The latest in research findings utilizing cytometry across basic research and clinical applications. Research will be updated regularly to provide a resource for cytometry users to keep themselves informed of the latest advances in the field.
High-throughput genome-wide phenotypic screening via immunomagnetic cell sorting.
Genome-scale functional genetic screens are used to identify key genetic regulators of a phenotype of interest. However, the identification of genetic modifications that lead to a phenotypic change requires sorting large numbers of cells, which increases operational times and costs and limits cell viability. Here, we introduce immunomagnetic cell sorting facilitated by a microfluidic chip as a rapid and scalable high-throughput method for loss-of-function phenotypic screening using CRISPR–Cas9. We used the method to process an entire genome-wide screen containing more than 108 cells in less than 1 h—considerably surpassing the throughput achieved by fluorescence-activated cell sorting, the gold-standard technique for phenotypic cell sorting—while maintaining high levels of cell viability.
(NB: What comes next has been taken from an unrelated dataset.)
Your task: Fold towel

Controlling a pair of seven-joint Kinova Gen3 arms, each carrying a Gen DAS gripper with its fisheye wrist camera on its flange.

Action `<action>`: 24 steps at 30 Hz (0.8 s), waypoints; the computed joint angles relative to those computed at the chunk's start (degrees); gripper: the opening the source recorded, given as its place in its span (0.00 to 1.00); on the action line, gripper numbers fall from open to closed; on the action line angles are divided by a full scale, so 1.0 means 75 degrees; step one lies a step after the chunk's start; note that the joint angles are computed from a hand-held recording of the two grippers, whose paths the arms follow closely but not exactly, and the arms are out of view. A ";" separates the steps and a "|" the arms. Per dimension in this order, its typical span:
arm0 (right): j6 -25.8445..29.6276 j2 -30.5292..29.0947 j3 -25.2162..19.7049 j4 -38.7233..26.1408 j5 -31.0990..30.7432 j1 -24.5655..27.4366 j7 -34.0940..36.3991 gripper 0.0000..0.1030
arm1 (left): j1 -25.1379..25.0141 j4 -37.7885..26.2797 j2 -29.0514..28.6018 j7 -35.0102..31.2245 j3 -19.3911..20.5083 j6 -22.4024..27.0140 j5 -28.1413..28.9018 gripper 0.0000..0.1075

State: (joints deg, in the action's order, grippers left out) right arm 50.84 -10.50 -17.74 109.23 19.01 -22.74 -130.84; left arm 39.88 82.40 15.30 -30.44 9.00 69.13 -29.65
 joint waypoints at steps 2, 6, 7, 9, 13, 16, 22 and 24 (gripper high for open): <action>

We identified modulators of the display of CD47, which is a negative regulator of phagocytosis and an important cell-surface target for immuno-oncology drugs. The top hit of the screen, the glutaminyl cyclase QPCTL, was validated and shown to modify the N-terminal glutamine of CD47. The method presented could bridge the gap between fluorescence-activated cell sorting and less flexible yet higher-throughput systems such as magnetic-activated cell sorting.